Work to complete:
For this exercise, copy the data exactly and omit any images.

Supplied data:
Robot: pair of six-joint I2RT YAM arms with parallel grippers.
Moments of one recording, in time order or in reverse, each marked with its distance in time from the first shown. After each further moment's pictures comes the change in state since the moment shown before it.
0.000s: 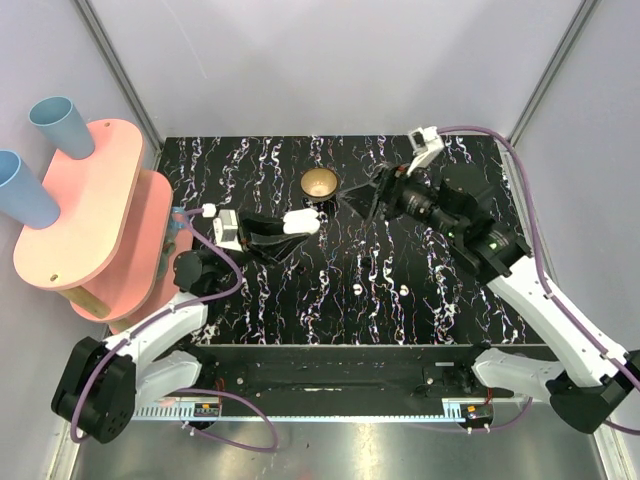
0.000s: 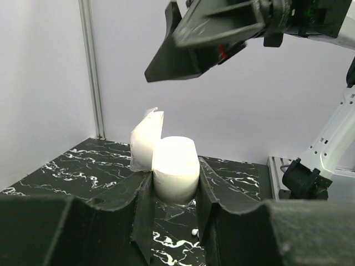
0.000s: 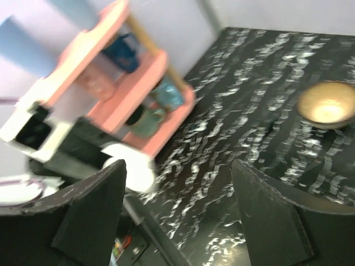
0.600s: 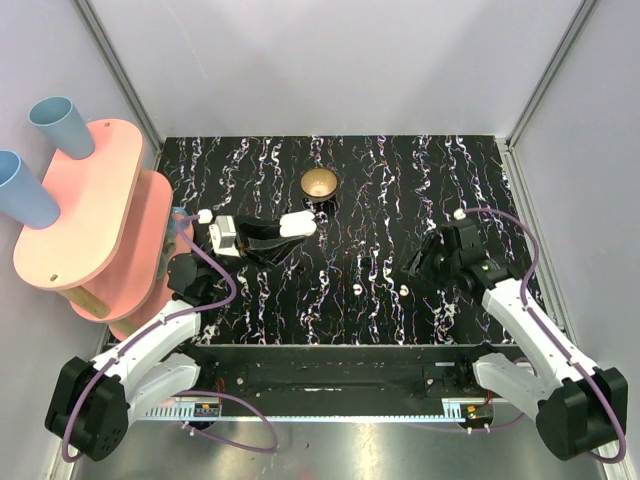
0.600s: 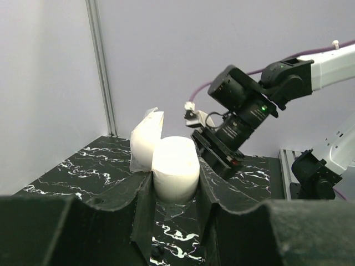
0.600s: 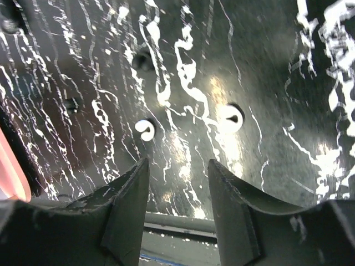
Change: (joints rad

Solution for this exercise:
Robot: pair of six-joint I2RT YAM arms with parallel grippers.
Moments of one recording, in time order or in reverse, each marked with its distance in time from the first shown. After each further moment's pictures comes the change in state since the moment shown before it.
0.000s: 
0.000s: 
0.000s: 
0.600s: 
0.600s: 
0.600s: 
Change: (joints rad

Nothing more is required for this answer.